Each line below needs to be duplicated without alteration.

------ Information supplied ------

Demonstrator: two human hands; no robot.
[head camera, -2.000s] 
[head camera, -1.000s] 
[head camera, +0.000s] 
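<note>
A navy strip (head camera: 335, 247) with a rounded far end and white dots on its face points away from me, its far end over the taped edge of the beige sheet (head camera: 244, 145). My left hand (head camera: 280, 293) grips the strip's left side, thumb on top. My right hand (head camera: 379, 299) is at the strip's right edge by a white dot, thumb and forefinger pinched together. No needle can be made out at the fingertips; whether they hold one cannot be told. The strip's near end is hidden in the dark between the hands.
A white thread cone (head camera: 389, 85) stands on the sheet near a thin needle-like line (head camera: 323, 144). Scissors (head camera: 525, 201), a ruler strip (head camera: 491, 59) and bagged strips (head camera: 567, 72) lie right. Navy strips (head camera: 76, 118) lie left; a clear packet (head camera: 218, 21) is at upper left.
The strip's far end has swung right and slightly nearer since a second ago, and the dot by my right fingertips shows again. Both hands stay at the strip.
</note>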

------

▸ Solution:
Demonstrator: two human hands; no robot.
[head camera, -2.000s] 
[head camera, -1.000s] 
[head camera, +0.000s] 
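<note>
A navy strip (head camera: 335, 247) with a rounded far end and white dots on its face points away from me, its far end over the taped edge of the beige sheet (head camera: 244, 145). My left hand (head camera: 280, 293) grips the strip's left side, thumb on top. My right hand (head camera: 379, 299) is at the strip's right edge by a white dot, thumb and forefinger pinched together. No needle can be made out at the fingertips; whether they hold one cannot be told. The strip's near end is hidden in the dark between the hands.
A white thread cone (head camera: 389, 85) stands on the sheet near a thin needle-like line (head camera: 323, 144). Scissors (head camera: 525, 201), a ruler strip (head camera: 491, 59) and bagged strips (head camera: 567, 72) lie right. Navy strips (head camera: 76, 118) lie left; a clear packet (head camera: 218, 21) is at upper left.
The strip's far end has swung right and slightly nearer since a second ago, and the dot by my right fingertips shows again. Both hands stay at the strip.
</note>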

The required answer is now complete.